Once this record cold pushed off the Florida Coast, warm air over the Atlantic was able to rise and condense into liquid water. Condensation (the process in which water converts from its gas into its liquid state) released heat, which provided an energy source for the continued development of an extratropical, or non-tropical, cyclone. Since this system began to form in such a moisture-rich environment, more water was present to condense, and explosive development was more likely to occur. When explosive development results in a minimum central pressure drop of 24 millibars in 24 hours, a system is known to experience "bombogenesis", hence the term bomb cyclone. This system far exceeded this criterion, with its minimum central pressure dropping 54 millibars in one day.

This image shows the true expanse and intensity of the system as it quickly progressed up the East Coast. Satellite imagery shows this system pulling warm, moist tropical air from as far south as Costa Rica, with cold air wrapping around the western periphery of the storm from Quebec.

Some highlights of impacts include:
  • The Nantucket Shoals Buoy recorded an atmospheric pressure of 957.7 millibars on the 04th - an intensity rarely observed in winter extratropical cyclones, and a pressure often seen in Category 3 or 4 hurricanes.

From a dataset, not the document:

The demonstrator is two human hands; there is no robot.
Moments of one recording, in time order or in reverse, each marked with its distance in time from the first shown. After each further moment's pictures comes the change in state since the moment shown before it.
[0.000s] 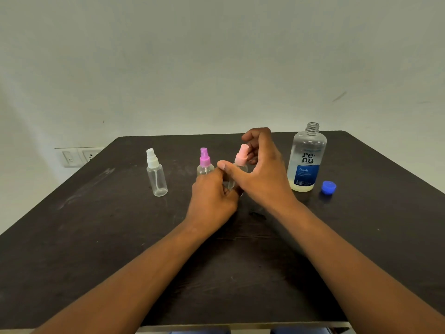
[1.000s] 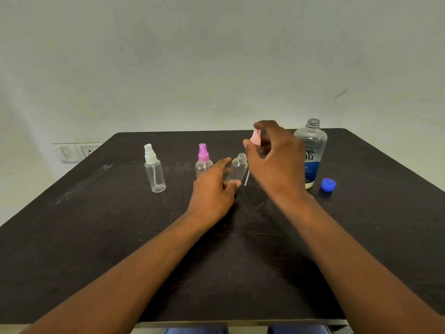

  • Hours later, Boston set a record tide of 15.16 feet, which broke the record of 15.1 feet set during the Blizzard of 1978. While the Blizzard of 1978 produced greater snowfall totals in the Northeast, the January 2018 storm reached Boston during high tide, during a full moon, and during the moon’s closest orbit to Earth.
We likely will not see a system of this magnitude for the remainder of this month (or even season), with less cold air currently locked in place over the Eastern U.S. and Western Atlantic. However, Nor'easters typically develop most frequently in February and early March, with WRI on standby to keep you safe the rest of the season!